## WHAT YOU SHOULD DO
Write out the listing below exactly, and omit any images you find in it.

## SOURCE DATA
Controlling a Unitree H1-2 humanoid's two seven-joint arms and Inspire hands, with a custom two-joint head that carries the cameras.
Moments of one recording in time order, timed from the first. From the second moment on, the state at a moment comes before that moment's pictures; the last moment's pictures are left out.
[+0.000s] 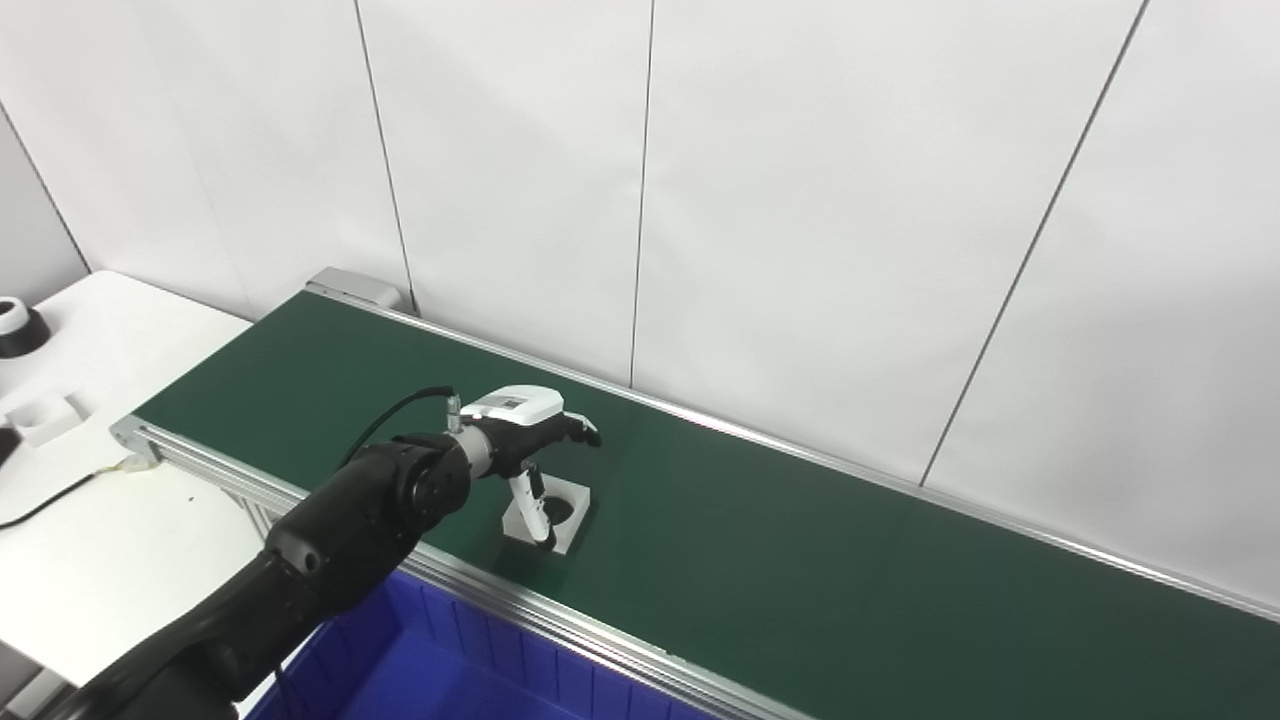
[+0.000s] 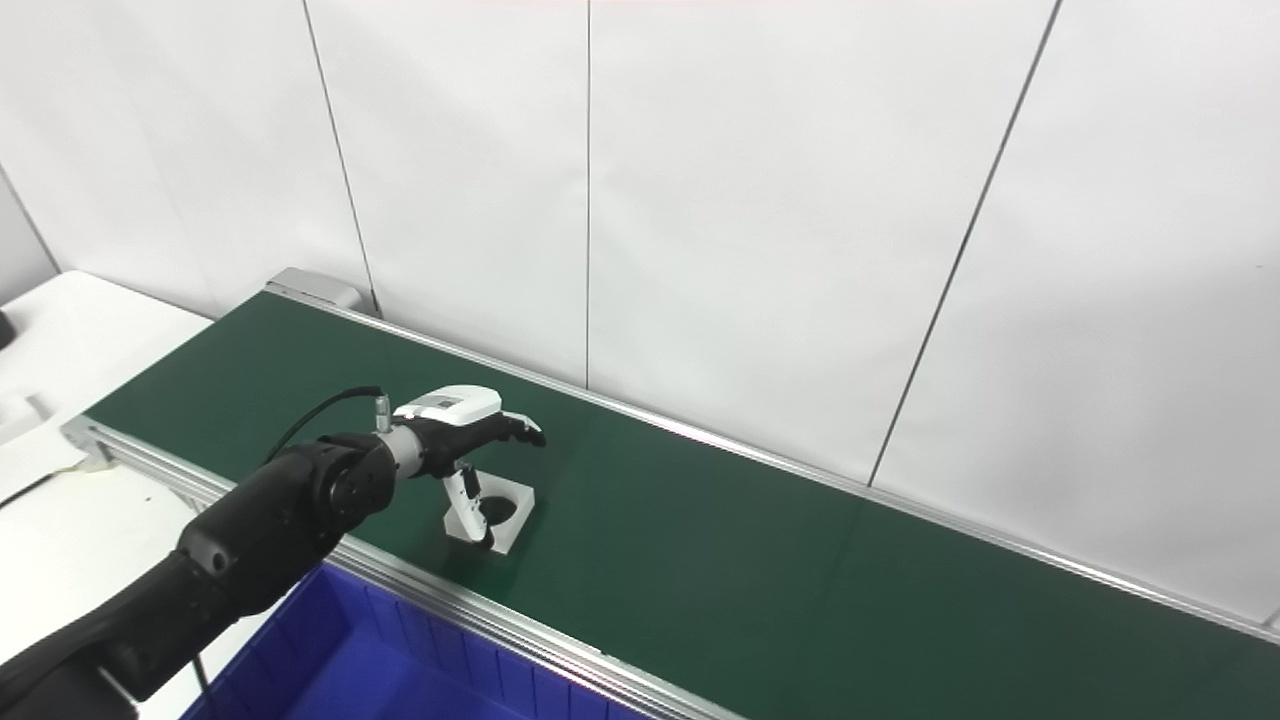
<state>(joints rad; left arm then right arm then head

## SOLUTION TO THIS TASK
Controlling a Unitree H1-2 humanoid's two seven-joint arms and Inspire hands, with a custom two-joint head that carries the cameras.
Moments of one recording in time order, timed from the first. From the second moment on, the state at a moment comes before that moment's pictures; the last moment's pictures are left out.
[+0.000s] 
[+0.000s] 
<state>(joints rad; left arm then right arm then head

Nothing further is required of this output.